JAKARTA ā Ketua PBNU KH Said Aqil Siradj menyebut toleransi agama saat ini sudah terwujud di Indonesia. Namun ada satu yang belum sepenuhnya terwujud di negara ini, yakni toleransi ekonomi.
"Menuju Indonesia ke depan yang lebih maju sejahtera, maka toleransi bukan masalah agama intoleransi saja. Tapi toleransi ekonomi juga, saya pernah ceramah di Brawijaya Malang bicara toleransi agama, langsung protes mahasiswa, (dia bilang) 'sudah ngerti saya kalau toleransi agama, ini yang belum toleransi ekonomi," katanya.
Hal itu terungkap dalam diskusi BPIP bertajuk 'Mewujudkan Negara yang Damai dan Toleran untuk Indonesia yang Lebih Maju' di Kantor Wapres, Jalan Veteran Raya, Jakarta Pusat, Selasa (10/12/2019).
Kiai Said mencontohkan proyek di Malang yang dikuasai oleh pengusaha tertentu. Said menilai hal itu menimbulkan kesenjangan ekonomi.
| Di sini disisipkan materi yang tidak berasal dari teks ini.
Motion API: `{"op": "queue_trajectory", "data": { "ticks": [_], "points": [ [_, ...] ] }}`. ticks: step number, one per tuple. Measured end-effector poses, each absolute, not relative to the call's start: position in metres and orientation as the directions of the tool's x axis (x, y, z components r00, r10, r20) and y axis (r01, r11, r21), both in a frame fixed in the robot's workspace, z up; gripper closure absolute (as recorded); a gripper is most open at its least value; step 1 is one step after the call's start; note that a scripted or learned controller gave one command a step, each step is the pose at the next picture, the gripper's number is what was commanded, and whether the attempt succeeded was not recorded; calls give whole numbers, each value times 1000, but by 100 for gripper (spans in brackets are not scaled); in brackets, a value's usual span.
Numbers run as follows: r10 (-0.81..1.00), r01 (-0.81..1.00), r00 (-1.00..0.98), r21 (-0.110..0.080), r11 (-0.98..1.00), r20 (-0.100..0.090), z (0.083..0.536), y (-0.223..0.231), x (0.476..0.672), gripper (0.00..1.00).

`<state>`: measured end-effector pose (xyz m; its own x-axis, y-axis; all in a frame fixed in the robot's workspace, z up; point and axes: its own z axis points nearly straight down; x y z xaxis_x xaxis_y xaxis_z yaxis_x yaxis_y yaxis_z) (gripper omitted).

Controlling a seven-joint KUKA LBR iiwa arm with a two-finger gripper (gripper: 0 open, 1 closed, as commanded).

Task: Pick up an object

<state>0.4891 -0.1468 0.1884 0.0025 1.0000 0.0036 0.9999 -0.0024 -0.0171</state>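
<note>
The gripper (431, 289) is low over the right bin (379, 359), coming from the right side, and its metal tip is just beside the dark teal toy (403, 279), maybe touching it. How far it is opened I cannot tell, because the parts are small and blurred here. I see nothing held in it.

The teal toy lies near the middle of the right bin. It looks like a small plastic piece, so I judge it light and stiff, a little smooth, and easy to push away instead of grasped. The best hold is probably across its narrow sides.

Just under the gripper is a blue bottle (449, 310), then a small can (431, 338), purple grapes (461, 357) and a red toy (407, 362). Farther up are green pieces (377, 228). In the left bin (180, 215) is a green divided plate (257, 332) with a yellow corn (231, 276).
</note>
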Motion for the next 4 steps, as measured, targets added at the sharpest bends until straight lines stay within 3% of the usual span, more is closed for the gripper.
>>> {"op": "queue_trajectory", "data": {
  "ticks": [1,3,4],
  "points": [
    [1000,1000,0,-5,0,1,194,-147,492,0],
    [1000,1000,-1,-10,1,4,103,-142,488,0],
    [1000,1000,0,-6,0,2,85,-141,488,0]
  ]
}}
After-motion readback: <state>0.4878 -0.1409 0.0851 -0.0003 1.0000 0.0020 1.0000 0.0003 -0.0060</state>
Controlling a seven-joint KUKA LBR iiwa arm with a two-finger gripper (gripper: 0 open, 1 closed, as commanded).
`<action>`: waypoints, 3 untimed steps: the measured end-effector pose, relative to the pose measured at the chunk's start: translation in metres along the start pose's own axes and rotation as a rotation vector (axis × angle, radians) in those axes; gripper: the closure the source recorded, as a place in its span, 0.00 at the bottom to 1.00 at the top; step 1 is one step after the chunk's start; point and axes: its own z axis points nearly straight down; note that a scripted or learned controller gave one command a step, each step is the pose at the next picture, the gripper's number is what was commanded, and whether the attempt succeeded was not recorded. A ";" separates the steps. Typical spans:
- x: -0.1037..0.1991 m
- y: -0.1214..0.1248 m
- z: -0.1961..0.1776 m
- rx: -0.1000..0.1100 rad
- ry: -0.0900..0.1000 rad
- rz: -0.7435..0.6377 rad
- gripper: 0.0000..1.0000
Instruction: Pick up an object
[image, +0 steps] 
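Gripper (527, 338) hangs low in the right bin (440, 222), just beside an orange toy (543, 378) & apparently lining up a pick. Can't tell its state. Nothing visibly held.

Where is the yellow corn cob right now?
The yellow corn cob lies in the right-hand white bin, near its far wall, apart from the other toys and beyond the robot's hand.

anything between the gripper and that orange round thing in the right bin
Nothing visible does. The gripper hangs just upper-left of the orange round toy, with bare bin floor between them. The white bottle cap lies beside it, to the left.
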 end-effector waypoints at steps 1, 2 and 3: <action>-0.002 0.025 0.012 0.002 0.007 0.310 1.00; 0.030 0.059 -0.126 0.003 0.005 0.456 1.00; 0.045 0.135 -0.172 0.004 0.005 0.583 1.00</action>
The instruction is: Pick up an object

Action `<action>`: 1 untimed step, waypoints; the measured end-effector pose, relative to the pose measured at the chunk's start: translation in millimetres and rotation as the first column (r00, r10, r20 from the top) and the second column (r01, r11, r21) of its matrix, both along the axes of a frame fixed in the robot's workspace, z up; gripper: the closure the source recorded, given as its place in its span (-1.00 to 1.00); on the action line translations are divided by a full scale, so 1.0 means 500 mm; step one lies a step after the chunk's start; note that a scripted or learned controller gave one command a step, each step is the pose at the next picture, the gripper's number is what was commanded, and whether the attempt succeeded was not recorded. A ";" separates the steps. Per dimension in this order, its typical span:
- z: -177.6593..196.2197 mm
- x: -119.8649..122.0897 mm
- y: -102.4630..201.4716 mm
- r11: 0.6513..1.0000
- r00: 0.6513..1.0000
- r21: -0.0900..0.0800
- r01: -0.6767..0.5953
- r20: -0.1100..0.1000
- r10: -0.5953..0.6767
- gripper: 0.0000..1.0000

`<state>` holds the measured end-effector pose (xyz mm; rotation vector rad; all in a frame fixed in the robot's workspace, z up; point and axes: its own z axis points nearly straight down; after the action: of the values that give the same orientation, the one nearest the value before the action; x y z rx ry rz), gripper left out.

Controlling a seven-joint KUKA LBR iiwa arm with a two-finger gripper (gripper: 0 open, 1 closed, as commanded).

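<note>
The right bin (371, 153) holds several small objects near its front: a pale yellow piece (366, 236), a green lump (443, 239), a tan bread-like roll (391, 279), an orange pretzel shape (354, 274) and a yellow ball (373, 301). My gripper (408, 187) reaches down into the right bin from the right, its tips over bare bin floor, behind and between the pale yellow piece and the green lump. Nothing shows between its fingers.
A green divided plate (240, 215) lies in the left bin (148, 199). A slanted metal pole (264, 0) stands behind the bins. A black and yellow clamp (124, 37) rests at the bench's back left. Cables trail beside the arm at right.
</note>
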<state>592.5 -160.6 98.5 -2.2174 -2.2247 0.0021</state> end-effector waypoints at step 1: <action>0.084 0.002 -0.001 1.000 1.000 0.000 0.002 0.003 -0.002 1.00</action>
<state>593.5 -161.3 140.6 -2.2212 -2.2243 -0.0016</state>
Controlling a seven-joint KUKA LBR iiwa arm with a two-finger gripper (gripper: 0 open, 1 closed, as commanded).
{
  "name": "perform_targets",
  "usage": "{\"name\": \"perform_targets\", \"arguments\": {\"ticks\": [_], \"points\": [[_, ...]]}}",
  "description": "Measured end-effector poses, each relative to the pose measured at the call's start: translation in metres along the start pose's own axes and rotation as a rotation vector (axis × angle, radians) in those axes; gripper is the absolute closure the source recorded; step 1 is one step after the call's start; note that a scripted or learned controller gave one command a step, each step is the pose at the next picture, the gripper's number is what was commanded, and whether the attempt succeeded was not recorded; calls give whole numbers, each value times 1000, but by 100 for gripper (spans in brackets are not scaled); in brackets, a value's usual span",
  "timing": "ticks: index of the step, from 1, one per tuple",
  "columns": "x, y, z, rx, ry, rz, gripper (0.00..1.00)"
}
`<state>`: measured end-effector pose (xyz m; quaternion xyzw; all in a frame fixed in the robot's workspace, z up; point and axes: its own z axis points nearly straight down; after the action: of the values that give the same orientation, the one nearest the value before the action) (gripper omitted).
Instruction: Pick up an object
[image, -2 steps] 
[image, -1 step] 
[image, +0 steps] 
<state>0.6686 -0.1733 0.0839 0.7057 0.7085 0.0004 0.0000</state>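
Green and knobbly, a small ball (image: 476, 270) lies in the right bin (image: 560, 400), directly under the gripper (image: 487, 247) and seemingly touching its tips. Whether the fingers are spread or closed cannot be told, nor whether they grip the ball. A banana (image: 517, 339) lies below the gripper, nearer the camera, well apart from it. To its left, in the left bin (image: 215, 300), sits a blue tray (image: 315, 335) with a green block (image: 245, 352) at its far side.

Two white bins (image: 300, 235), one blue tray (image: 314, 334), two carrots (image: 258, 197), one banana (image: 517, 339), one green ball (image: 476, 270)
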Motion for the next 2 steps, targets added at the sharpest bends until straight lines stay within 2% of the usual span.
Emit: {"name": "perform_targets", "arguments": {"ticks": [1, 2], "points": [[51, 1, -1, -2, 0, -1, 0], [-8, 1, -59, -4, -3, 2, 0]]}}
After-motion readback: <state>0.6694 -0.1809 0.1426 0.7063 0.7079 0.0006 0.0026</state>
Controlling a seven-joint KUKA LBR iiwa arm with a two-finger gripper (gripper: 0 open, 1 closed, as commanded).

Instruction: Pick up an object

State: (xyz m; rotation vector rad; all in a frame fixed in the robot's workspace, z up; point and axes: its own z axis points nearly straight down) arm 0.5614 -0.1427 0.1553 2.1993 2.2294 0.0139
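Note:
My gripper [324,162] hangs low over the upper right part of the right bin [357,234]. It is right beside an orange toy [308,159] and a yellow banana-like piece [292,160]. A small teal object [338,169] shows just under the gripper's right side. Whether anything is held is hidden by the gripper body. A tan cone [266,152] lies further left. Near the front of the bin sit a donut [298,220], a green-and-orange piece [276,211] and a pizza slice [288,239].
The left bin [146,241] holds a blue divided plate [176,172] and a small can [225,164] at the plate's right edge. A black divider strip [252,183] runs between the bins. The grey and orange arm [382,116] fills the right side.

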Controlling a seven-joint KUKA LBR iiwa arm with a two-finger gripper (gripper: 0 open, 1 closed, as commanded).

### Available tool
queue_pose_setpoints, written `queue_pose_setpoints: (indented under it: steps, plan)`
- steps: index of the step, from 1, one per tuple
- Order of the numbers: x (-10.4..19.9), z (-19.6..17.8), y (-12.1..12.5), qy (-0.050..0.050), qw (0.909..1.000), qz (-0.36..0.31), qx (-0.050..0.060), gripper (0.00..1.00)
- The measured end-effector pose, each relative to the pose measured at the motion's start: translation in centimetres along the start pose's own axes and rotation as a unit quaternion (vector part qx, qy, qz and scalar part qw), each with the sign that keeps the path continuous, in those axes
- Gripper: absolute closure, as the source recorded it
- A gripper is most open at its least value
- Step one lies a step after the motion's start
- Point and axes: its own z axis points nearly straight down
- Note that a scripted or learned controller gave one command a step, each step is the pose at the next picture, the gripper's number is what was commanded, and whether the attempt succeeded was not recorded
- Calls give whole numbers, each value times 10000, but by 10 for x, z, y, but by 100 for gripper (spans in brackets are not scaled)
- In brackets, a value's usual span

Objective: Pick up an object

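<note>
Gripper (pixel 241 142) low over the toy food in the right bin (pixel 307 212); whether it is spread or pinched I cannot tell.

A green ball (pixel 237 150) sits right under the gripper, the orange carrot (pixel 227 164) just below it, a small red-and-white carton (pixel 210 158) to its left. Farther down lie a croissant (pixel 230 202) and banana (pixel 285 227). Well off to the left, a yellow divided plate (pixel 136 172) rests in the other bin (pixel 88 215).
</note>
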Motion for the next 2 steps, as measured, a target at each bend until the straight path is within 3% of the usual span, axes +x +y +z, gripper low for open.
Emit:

"Di Malang ada pengusaha China menguasai proyek di Kabupaten. Di mana-mana tidak ada toleransi ekonomi, kita sudah ada toleransi agama," ucap Ketum PBNU itu.
Said menilai kesenjangan ekonomi ini juga salah satu faktor terciptanya konflik di masyarakat. Menurutnya, para pengusaha harus peduli dengan masyarakat di sekitarnya dan juga pemerataan ekonomi harus dilakukan.
"Kolongmerat harus peduli pada kelas menengah, kelas menengah harus peduli pada grass root, sehingga terjadi pemerataan. Jangan sampai harta dikauasai kelompok tertentu saja, tapi yang penting pemerataan. Soal kaya, miskin, pasti ada, tapi ada kependulian antara lain," ucapnya.
"Islam wajib berzakat 2,5 persen (dari hartanya). Coba ada kolongmerat muslim zakat, semua selesai, kolongmerat muslim aja deh, yang muslim kalau benar zakat 2,5 persen bisa meningkat kehidupan umat Islam itu," imbuhnya.
Hal yang sama juga dikatakan oleh anggota BPIP Shudamek. Dia menyebut cara meminimalisir kesenjangan ekonomi adalah dengan memberdayakan UMKM.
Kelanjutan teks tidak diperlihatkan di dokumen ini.